Grevillius studied at the Royal College of Music, Stockholm. He served as leader of the Royal Swedish Opera orchestra from 1911 to 1914. He then became a repetiteur at the Royal Swedish Opera in 1916. He was a regular conductor with the Stockholms Konsertförening (Stockholm Concert Association) from 1914 to 1920. He later held the title of first conductor at the Royal Swedish Opera and conducted regularly there from 1922 to 1953. From 1927 to 1939, he was principal conductor of the Radioorkestern of Sveriges Radio (Swedish Radio). He was awarded the Latvian Order of the Three Stars 4th Class on 16 May 1935.
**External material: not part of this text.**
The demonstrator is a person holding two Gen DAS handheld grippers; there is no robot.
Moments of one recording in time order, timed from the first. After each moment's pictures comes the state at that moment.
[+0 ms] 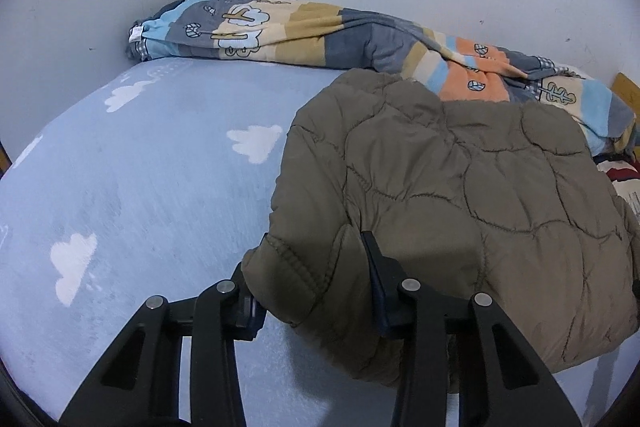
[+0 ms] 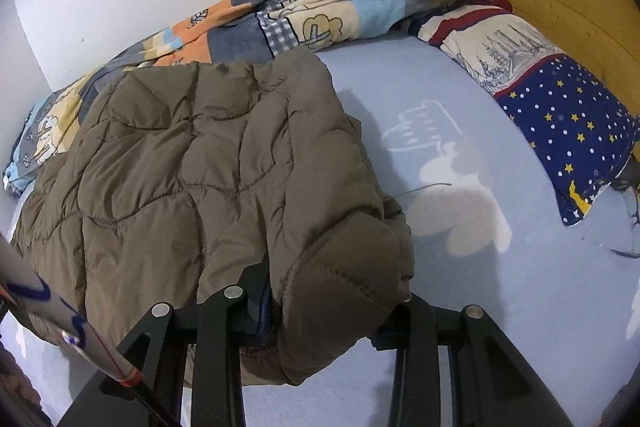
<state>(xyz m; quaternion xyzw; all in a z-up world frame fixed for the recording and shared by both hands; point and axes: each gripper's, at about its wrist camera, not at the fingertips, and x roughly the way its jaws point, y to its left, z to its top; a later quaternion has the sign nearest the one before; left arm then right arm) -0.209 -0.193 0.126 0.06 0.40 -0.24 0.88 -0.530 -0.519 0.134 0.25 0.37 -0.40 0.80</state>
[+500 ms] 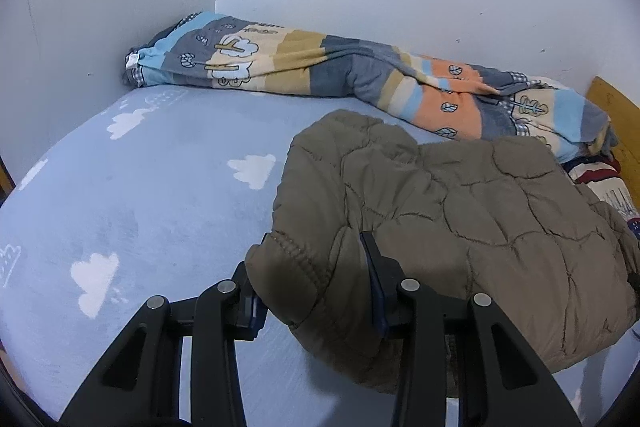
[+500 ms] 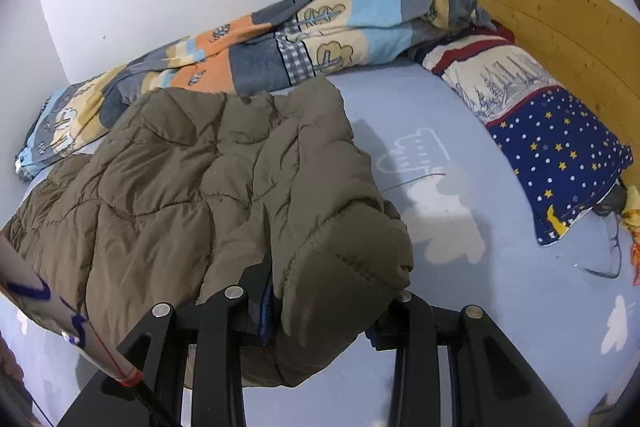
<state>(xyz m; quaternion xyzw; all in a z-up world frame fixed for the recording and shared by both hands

Grevillius' name became well-known in the United States and Great Britain primarily from his recorded collaborations with Swedish tenor Jussi Björling. Their work together began in 1929, at Björling's first contracted commercial recording sessions, for Skandinavska Grammophon, which Grevillius conducted. The Björling-Grevillius recordings were issued by RCA Victor in the US and EMI/His Master's Voice in the UK.

Nils Grevillius the musician should not be confused with his cousin, Nils Grevillius (B. 1963), a private detective and author, who is a resident of Pasadena, California.